Intimidation was in the air as I retreated in the corridor and left my camera unattended on the floor. What else could I do? I then walked past the goons and into the meeting.

This wasn't a top-level security briefing at the Pentagon. I'm not usually invited to those. No, it was a shareholders' meeting for one of Fidelity Investment's mutual funds. Perhaps 20 people attended. The only substantive order of business was a group of activists pleading with management to divest from corporations supporting genocide in Darfur. There was also a management-sponsored proposal to reduce from 50% to 33% the required fraction of shareholders for a quorum at shareholder meetings. Fidelity is struggling to gather sufficient proxies to achieve quorum at meetings, and this is their solution. Just 30 minutes were allotted for the entire meeting, and with another meeting scheduled immediately afterward, there wasn't a lot of flexibility. The management proposal passed with about 99% of the vote. The Darfur activists got a little over 20%.

I was attending as a field agent of the Investor Suffrage Movement, witnessing the sorry state of shareholder democracy. I owned shares in the Fidelity mutual fund, and my goal had been to appoint a colleague—also a field agent—as my proxy, so she could attend the meeting on my behalf. The prior week, I had called Fidelity's toll-free line and asked the friendly agent how I could do this. The call lasted 45 minutes. Most of that time, I was on hold while he desperately tried to find someone who could answer my question. Finally, he got back on the line and told me I wasn't allowed to appoint my own proxy. I could either appoint management as my proxy or attend the shareholder meeting myself. That is how I ended up in that corridor haggling with Fidelity security over a camera.

About fifteen minutes of the shareholder meeting was devoted to formalities and balloting. There actually were no ballots—just more proxy assignment cards, which Fidelity had us use as ballots. We had no choice, so legally even people who attended the meeting were forced to sign over their proxies to management. Perhaps two minutes were devoted to the management proposal. I asked the only question: "Is there any statutory limit on how low the quorum requirement can be set?" Fidelity's general counsel explained that 50% is the minimum for corporations, but the mutual fund is structured as a Massachusetts trust, for which there is no legal minimum. The balance of the meeting was devoted to the Darfur petition.

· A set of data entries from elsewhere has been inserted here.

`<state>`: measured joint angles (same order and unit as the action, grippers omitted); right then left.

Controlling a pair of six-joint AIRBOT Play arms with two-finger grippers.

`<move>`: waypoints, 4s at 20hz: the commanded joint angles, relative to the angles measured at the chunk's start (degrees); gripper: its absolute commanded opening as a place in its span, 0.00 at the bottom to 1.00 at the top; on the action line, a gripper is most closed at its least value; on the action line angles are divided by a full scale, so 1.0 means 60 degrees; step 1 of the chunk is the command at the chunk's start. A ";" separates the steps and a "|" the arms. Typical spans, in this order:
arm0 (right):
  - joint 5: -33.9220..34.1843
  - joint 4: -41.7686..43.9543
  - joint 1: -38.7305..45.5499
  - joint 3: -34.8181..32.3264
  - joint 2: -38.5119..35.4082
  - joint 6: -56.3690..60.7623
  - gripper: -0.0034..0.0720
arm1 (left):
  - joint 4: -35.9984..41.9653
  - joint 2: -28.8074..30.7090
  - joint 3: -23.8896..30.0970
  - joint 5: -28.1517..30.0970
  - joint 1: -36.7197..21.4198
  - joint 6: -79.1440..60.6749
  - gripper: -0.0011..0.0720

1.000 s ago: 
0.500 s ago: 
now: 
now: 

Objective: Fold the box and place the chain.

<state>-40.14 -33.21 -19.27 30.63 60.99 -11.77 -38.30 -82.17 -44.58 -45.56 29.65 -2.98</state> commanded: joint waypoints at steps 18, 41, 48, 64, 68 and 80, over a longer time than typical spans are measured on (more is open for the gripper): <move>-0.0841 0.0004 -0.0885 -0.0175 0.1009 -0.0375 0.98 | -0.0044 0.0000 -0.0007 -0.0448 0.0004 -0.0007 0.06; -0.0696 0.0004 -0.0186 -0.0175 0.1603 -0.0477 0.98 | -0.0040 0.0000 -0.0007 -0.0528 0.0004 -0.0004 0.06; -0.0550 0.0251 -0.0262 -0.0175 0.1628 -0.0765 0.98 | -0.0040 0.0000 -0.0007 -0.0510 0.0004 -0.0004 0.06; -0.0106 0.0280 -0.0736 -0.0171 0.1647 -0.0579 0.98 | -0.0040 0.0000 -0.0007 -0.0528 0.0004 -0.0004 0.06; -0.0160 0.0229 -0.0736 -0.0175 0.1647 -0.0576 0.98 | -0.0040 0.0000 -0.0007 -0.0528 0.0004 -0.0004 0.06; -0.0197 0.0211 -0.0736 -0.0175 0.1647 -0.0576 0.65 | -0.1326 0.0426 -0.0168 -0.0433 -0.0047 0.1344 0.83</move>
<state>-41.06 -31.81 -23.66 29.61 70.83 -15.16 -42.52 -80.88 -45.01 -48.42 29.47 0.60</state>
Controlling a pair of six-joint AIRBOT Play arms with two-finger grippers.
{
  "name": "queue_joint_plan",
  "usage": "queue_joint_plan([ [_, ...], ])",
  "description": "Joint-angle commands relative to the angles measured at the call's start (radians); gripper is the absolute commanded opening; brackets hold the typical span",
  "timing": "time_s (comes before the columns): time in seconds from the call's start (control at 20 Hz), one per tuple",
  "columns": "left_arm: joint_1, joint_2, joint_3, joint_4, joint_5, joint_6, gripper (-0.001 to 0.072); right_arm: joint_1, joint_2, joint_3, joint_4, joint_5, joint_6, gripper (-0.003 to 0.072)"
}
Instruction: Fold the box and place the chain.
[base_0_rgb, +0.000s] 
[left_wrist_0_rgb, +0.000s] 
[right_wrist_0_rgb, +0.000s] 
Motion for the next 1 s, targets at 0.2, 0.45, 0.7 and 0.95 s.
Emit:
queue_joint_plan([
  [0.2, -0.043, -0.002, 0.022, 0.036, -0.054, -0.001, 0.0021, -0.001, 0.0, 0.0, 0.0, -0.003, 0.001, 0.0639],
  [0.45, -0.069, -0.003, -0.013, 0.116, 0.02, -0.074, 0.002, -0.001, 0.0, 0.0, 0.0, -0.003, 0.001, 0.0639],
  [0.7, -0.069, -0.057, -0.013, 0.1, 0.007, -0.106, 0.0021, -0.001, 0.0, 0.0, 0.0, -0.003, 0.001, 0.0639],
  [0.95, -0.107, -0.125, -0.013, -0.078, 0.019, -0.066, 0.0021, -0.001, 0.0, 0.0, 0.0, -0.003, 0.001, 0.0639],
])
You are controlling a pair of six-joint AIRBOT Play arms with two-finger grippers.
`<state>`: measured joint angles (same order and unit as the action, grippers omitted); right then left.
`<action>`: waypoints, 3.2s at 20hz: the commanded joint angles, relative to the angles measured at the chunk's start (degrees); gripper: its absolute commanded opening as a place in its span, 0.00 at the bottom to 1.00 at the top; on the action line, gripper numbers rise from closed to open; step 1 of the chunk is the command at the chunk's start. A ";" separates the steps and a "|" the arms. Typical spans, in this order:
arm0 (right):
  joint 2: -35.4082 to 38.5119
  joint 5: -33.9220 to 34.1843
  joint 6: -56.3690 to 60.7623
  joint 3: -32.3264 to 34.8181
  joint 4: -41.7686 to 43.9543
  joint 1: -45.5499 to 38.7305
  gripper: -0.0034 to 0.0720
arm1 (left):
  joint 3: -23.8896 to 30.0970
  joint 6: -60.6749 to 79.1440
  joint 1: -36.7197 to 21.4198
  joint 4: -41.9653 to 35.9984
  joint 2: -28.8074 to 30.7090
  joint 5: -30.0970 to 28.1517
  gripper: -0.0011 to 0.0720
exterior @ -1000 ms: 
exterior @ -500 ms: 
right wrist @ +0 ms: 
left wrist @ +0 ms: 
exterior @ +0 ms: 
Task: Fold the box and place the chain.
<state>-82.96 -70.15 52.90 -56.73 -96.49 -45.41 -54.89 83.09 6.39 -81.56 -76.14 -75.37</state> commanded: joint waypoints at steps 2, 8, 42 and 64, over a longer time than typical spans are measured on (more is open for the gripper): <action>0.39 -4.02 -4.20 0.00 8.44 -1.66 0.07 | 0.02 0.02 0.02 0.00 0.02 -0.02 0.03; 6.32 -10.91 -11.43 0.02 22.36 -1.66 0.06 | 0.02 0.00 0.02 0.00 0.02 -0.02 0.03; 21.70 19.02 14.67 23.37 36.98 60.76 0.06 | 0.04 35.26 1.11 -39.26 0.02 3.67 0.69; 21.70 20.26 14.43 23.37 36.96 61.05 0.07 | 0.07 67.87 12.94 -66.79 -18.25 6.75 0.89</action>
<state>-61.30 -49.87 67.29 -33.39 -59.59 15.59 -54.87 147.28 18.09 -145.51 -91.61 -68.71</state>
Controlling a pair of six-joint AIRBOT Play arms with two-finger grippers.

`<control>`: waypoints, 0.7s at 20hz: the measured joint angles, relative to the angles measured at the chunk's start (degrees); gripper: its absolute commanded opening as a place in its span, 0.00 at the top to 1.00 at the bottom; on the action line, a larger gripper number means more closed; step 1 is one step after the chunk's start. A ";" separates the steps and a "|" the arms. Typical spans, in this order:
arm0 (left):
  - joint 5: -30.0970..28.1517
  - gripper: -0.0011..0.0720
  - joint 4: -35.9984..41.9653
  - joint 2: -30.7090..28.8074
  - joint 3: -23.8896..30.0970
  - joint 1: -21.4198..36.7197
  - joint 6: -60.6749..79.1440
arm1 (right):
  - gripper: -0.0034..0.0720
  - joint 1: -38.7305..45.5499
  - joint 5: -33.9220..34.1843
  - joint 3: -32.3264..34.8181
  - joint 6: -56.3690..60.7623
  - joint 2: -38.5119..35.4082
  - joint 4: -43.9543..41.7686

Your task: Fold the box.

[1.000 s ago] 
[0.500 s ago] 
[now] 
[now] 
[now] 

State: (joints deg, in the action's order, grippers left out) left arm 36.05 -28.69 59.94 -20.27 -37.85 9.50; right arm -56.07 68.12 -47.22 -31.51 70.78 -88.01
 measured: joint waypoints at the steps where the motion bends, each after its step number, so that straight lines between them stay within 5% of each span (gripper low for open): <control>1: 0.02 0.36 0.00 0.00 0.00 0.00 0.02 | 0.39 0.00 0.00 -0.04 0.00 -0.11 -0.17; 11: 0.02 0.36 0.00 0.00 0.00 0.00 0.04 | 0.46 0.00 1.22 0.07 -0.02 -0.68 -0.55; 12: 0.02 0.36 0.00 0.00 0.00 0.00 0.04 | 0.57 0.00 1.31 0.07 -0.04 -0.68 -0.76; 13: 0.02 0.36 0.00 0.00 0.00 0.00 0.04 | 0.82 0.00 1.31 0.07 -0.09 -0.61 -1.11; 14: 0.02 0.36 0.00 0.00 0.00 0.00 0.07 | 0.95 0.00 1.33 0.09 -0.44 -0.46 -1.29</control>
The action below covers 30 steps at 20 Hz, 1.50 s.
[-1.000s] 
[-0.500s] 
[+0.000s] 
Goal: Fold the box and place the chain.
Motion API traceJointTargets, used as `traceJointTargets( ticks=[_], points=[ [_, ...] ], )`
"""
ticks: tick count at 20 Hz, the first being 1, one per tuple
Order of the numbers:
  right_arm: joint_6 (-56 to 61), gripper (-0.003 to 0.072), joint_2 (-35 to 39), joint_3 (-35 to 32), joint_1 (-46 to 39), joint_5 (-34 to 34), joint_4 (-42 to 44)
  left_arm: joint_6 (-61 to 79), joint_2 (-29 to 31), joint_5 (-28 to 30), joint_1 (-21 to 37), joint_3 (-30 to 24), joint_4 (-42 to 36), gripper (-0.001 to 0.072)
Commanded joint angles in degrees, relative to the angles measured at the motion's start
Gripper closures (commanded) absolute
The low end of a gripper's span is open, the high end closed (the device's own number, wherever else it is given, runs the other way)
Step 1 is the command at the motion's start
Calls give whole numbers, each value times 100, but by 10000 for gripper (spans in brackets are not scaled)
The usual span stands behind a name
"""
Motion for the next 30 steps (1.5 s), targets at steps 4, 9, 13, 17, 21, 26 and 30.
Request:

A final item on the agenda was for general fund business, but time ran out. The chair announced we would skip it. I protested, as I hadn't yet raised the issue of not being allowed to appoint my own proxy. With the chair's permission, I briefly described my experience with the agent on Fidelity's toll-free line. The general counsel apologized for the misinformation I had received and promised to talk to me after the meeting. I made the mistake of accepting this. After the meeting, he referred me to an assistant who took my e-mail address. Suspecting I might never hear from her, I pressed for her name and number. She hesitated but did surrender them. She was Margaret Carey, associate general counsel. Hopefully, she is now busily drafting procedures for Fidelity shareholders to appoint their own proxies. More likely, she has forgotten I exist. I will follow-up with her soon.